# Replace bathroom trim



## bryanp22 (Nov 2, 2011)

Forgot to attach picture


----------



## DeeKayVB (Dec 28, 2011)

I recently removed some tiles from a wall and it just depends ... some came off easily and some were more stubborn. If you are careful, most wall damage can be patched wt compound. I think baseboard would be a great idea since the tiles do not match well.


----------



## joecaption (Nov 30, 2011)

A sharp blow from the top of the tile with a brick chisle and a hammer should pop it off.


----------



## bryanp22 (Nov 2, 2011)

Any recommended technique? I've never removed tile before where I had to minimize wall damage


----------



## bryanp22 (Nov 2, 2011)

Okay, I'll picked a brick chisel.


----------



## princelake (Feb 19, 2012)

i'd use a flat pry bar and put it between the tile and the wall and whack with a hammer and they should just pop off. then pick out a baseboard that was taller then the tile and no drywall repairs.... if you dont accidently hit the wall while removing the tile lol


----------



## bryanp22 (Nov 2, 2011)

The masonry chisel is working well. I don't think they used thinset though. It was either used very sparingly or it's construction adhesive.


----------



## Doorman54 (Feb 22, 2012)

joecaption said:


> A sharp blow from the top of the tile with a brick chisle and a hammer should pop it off.



This method worked perfect for me as well. 
Measure from the floor to the top of the ragged edge that will probably be on the drywall after the tiles are removed. Buy some moulding the same size or a bit taller (4 1/4 worked for me) and some base shoe or quarter round. 

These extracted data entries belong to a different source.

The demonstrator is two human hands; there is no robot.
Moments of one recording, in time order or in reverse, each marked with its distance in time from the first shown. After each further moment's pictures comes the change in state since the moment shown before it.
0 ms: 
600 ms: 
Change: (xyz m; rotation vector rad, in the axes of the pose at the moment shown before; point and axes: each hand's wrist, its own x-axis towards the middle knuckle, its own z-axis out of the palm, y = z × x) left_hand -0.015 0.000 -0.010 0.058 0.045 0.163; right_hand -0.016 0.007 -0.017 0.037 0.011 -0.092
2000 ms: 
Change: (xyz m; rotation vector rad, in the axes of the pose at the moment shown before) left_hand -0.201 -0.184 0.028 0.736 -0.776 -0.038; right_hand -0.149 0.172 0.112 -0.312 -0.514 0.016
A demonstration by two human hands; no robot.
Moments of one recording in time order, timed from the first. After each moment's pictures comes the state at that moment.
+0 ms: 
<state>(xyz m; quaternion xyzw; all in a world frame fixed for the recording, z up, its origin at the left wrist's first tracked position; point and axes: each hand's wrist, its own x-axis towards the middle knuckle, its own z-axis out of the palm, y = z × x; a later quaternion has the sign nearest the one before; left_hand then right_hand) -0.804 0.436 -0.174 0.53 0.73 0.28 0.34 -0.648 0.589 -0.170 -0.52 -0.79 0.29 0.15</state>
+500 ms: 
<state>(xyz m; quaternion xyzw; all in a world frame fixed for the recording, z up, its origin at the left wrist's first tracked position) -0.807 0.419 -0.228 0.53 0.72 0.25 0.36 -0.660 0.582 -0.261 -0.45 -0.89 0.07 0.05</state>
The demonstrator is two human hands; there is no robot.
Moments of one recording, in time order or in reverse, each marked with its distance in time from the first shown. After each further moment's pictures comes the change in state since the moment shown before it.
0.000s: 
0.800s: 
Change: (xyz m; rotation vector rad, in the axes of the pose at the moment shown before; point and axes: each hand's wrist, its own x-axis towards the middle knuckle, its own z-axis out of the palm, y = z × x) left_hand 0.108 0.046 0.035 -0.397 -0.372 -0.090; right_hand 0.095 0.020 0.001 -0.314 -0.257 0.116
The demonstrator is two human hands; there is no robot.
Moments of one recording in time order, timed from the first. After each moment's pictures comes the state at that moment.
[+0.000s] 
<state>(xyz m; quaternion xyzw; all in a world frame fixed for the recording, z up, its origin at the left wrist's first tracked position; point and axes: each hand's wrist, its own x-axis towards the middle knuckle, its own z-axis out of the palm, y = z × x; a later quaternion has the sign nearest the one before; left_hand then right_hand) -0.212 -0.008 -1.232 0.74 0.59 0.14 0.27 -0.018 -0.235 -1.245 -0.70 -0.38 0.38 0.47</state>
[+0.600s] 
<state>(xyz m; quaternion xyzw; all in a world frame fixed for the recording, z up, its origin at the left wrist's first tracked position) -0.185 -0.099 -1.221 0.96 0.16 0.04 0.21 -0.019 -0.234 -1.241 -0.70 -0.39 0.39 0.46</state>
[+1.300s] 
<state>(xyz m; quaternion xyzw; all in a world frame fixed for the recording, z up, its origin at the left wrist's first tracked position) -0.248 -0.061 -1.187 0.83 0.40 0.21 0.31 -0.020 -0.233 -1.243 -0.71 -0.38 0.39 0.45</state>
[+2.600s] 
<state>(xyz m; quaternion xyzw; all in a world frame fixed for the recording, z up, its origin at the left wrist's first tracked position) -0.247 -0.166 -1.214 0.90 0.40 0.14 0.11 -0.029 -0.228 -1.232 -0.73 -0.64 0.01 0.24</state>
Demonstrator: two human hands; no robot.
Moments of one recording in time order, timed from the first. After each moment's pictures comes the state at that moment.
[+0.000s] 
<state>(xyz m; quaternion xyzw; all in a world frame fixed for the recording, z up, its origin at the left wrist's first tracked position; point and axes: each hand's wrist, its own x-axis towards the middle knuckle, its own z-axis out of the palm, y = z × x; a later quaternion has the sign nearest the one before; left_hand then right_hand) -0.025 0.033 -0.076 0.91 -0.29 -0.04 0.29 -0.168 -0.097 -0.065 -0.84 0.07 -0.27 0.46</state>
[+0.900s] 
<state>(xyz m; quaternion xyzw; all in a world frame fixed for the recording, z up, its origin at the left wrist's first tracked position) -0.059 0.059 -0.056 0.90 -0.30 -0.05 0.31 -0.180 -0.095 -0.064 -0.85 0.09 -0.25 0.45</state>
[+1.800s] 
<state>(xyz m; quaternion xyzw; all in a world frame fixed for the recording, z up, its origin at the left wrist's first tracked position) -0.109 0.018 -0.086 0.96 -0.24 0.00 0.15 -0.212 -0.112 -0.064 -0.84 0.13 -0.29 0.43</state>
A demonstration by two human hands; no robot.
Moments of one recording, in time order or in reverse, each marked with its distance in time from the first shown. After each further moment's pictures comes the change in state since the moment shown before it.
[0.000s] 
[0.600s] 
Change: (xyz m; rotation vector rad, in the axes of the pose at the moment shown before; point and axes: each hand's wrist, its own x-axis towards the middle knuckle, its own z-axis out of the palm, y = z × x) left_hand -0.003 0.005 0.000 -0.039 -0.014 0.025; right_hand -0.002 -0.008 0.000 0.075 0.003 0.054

Put a wood shim on the floor (thick end against the wall with moulding on top of it) nail and glue your molding to the wall, install shoe/quarter to cover gap at bottom.


----------



## bryanp22 (Nov 2, 2011)

Yeah I have colonial 3 1/4 moulding throughout the house which perfect height once top edge is caulked


----------



## Missouri Bound (Apr 9, 2011)

bryanp22 said:


> Any recommended technique? I've never removed tile before where I had to minimize wall damage


 Take a razor knife and run it along the top of the tile before you try to remove it...that will minimize tearing when you pry the tile loose. Start with a stiff putty knife to pry. The thinner the prying object the less chance of breaking the tile.


----------